Exercise prompt: Everything in the listing below should be repeated exactly, apart from the pictures.

Dataset extract:
:::::
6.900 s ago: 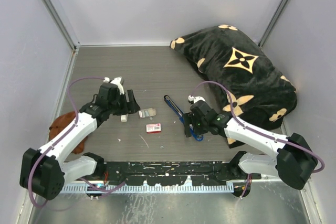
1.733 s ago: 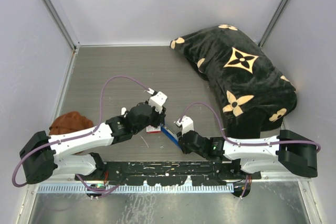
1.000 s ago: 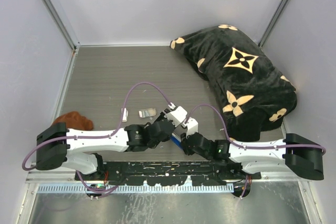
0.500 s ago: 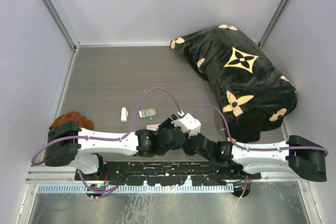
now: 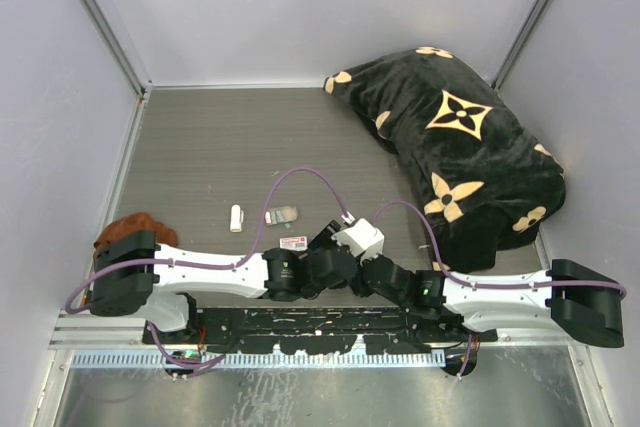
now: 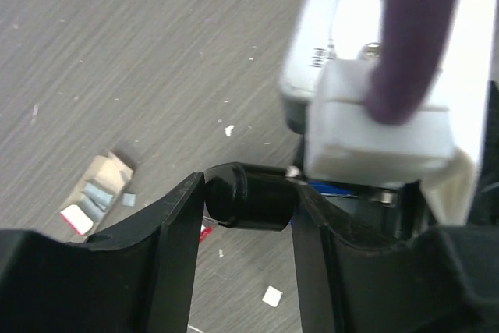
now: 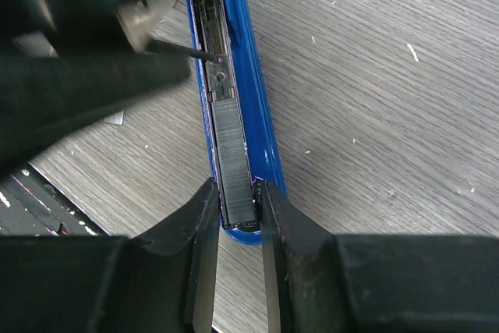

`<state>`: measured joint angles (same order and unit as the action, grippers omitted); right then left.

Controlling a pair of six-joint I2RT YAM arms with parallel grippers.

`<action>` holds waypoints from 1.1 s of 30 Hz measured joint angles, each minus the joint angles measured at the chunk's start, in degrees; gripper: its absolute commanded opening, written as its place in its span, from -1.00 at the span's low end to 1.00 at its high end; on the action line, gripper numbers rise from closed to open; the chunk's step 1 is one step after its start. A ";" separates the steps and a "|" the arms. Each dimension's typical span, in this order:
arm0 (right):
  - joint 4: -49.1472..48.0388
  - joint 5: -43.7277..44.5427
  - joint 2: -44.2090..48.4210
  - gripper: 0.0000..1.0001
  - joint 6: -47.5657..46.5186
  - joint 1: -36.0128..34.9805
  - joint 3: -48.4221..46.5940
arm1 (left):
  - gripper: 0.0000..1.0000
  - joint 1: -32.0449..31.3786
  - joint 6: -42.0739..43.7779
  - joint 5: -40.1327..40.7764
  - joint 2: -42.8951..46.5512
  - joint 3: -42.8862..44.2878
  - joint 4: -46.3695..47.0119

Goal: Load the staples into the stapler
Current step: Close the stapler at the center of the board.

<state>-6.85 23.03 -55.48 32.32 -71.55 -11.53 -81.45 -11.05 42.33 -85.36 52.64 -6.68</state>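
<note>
The blue stapler (image 7: 256, 107) lies open on the table with its channel facing up. The grey staples (image 7: 231, 157) sit in that channel. My right gripper (image 7: 236, 196) is shut on the stapler's near end, one finger on each side of the channel. My left gripper (image 6: 243, 193) has a black rounded part of the stapler (image 6: 249, 194) between its fingertips, touching both. A strip of blue (image 6: 337, 187) shows just behind it. From above, the left gripper (image 5: 338, 255) and right gripper (image 5: 372, 269) crowd together and hide the stapler.
A red-and-white box (image 5: 293, 242), a small white oblong piece (image 5: 237, 218) and an open staple packet (image 5: 281, 215) lie left of the grippers. A black patterned cushion (image 5: 460, 137) fills the back right. A brown lump (image 5: 125, 229) sits at the left edge.
The left arm has swung right and toward the near edge, ending pressed against the right gripper. Its jaws stand slightly wider. The right gripper keeps its hold on the stapler.
</note>
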 measured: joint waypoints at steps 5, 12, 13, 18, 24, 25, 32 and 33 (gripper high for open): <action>-0.81 -0.17 0.00 -0.42 0.72 0.13 0.28 | 0.25 -0.48 -1.99 -2.16 -1.03 0.63 0.13; 0.87 -0.02 2.73 -0.13 1.75 0.39 1.07 | 0.88 0.09 -1.88 -2.10 2.21 -0.76 -0.39; 1.38 -0.09 3.39 -0.06 1.73 0.39 1.22 | 0.95 0.07 -1.40 -2.75 3.56 -1.36 -0.42; 3.30 -0.07 7.34 0.21 2.03 0.72 2.19 | 0.96 -0.35 2.08 -11.34 13.73 -5.53 -0.22; 3.63 -0.28 8.72 0.37 2.10 0.85 2.19 | 0.97 5.97 4.98 -26.95 24.33 -10.45 -0.02; 4.07 -0.55 8.74 0.42 2.08 0.85 2.12 | 0.97 8.63 5.27 -29.66 25.20 -11.28 0.04; 13.03 -1.09 10.01 0.73 0.98 1.33 -3.82 | 0.98 20.39 10.69 -41.38 21.59 -14.19 3.23; 14.43 -1.11 10.43 0.74 0.96 1.68 -5.38 | 0.99 21.55 12.07 -43.08 19.80 -14.19 4.42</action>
<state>7.57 21.91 -45.06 33.28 -69.87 -16.91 -59.90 1.02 -0.75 -65.56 38.46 -2.26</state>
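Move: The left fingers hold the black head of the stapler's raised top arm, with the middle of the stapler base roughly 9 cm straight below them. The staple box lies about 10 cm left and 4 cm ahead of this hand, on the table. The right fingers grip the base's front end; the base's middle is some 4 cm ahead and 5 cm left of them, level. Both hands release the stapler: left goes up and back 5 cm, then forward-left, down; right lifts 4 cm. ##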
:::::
Task output:
6.900 s ago: 
1.733 s ago: 
1.000 s ago: 
0.500 s ago: 
now: 
now: 
now: 

`<state>`: measured joint angles (same order and unit as the action, grippers omitted); right then left.

Controlling a pair of six-joint I2RT YAM arms with parallel grippers.

`<action>` holds waypoints from 1.1 s of 30 Hz measured joint angles, each minus the joint angles measured at the chunk's start, in degrees; gripper: its absolute commanded opening, written as its place in its span, from -1.00 at the span's low end to 1.00 at its high end; on the action line, gripper numbers rise from closed to open; the chunk's step 1 is one step after its start. A ";" separates the steps and a "|" the arms. Each dimension's typical span, in this order:
arm0 (right):
  - joint 4: -49.1472..48.0388
  - joint 5: -43.7277..44.5427
  - joint 2: -44.2090..48.4210
  - gripper: 0.0000..1.0001
  - joint 6: -47.5657..46.5186
  - joint 1: -36.0128..34.9805
  - joint 3: -48.4221..46.5940
arm1 (left):
  - gripper: 0.0000..1.0000
  - joint 1: -32.0449..31.3786
  - joint 6: -42.0739..43.7779
  - joint 5: -40.1327..40.7764
  - joint 2: -42.8951..46.5512
  - joint 3: -42.8862..44.2878
  - joint 4: -46.3695..47.0119

Goal: Load the staples into the stapler
Current step: Close the stapler at the center of the board.

<state>-6.85 23.03 -55.48 32.32 -71.55 -11.53 -81.45 -11.05 42.33 -85.36 52.64 -6.68</state>
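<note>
The blue stapler (image 7: 256, 107) lies open on the table with its channel facing up. The grey staples (image 7: 231, 157) sit in that channel. My right gripper (image 7: 236, 196) is shut on the stapler's near end, one finger on each side of the channel. My left gripper (image 6: 243, 193) has a black rounded part of the stapler (image 6: 249, 194) between its fingertips, touching both. A strip of blue (image 6: 337, 187) shows just behind it. From above, the left gripper (image 5: 338, 255) and right gripper (image 5: 372, 269) crowd together and hide the stapler.
A red-and-white box (image 5: 293, 242), a small white oblong piece (image 5: 237, 218) and an open staple packet (image 5: 281, 215) lie left of the grippers. A black patterned cushion (image 5: 460, 137) fills the back right. A brown lump (image 5: 125, 229) sits at the left edge.
The left arm has swung right and toward the near edge, ending pressed against the right gripper. Its jaws stand slightly wider. The right gripper keeps its hold on the stapler.
</note>
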 measured: joint waypoints at steps 5, 12, 13, 18, 24, 25, 32 and 33 (gripper high for open): <action>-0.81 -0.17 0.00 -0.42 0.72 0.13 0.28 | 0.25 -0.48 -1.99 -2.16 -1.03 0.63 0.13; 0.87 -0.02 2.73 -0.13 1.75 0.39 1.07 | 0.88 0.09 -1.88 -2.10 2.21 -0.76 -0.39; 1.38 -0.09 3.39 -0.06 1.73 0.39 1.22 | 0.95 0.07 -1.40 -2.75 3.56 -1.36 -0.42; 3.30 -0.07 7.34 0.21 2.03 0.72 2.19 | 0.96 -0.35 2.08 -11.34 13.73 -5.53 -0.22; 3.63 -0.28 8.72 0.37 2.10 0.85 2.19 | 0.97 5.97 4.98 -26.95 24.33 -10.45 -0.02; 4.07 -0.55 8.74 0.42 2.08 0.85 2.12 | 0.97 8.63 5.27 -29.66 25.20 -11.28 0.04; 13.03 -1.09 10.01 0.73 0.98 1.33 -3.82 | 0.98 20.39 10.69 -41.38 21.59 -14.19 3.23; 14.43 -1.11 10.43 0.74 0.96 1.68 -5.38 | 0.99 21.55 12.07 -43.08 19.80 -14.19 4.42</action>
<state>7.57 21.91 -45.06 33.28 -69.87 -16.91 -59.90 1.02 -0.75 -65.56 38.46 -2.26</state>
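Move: The left fingers hold the black head of the stapler's raised top arm, with the middle of the stapler base roughly 9 cm straight below them. The staple box lies about 10 cm left and 4 cm ahead of this hand, on the table. The right fingers grip the base's front end; the base's middle is some 4 cm ahead and 5 cm left of them, level. Both hands release the stapler: left goes up and back 5 cm, then forward-left, down; right lifts 4 cm. ##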

With the output given, the exercise is complete.